■ PROMPT
Lines from the beginning of the data below through the one containing "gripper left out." are to be printed exactly as they appear.

┌─ DATA

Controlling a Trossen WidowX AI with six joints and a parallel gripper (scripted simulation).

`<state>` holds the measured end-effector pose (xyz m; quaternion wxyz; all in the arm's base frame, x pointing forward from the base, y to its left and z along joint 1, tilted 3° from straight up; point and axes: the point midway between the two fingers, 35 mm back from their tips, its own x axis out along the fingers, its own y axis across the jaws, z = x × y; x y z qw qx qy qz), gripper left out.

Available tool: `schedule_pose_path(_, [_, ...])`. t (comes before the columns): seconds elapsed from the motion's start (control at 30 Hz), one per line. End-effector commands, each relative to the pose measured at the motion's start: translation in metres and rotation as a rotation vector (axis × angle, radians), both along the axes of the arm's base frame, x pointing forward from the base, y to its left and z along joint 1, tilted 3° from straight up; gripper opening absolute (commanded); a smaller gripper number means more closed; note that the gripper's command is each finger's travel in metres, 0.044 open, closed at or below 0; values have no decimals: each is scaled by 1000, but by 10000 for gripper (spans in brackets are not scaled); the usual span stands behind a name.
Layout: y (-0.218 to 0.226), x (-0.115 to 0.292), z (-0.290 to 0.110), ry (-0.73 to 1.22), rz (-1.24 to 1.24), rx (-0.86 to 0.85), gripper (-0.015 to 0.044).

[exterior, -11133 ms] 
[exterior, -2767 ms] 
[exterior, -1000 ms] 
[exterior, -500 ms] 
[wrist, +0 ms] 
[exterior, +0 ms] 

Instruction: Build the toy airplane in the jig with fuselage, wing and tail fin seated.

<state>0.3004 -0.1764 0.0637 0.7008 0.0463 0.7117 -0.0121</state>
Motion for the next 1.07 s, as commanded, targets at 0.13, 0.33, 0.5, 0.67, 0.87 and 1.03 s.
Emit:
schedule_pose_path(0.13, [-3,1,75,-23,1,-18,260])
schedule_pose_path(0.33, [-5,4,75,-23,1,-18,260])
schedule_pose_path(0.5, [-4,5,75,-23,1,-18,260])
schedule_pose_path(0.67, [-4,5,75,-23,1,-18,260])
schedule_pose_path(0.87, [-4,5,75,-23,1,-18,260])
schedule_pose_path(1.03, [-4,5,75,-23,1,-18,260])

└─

■ YOUR SOLUTION
Controlling a Trossen WidowX AI with six joints and a parallel gripper (scripted simulation).

`<state>` holds the measured end-effector pose (xyz m; quaternion wxyz; all in the arm's base frame, x pointing forward from the base, y to its left and z along joint 1, tilted 3° from straight up; point and axes: the point midway between the two fingers, 35 mm back from their tips, its own x axis out along the fingers, its own y axis across the jaws, z = x × y; x y z qw qx qy qz), gripper left out.

There's nothing else to the answer.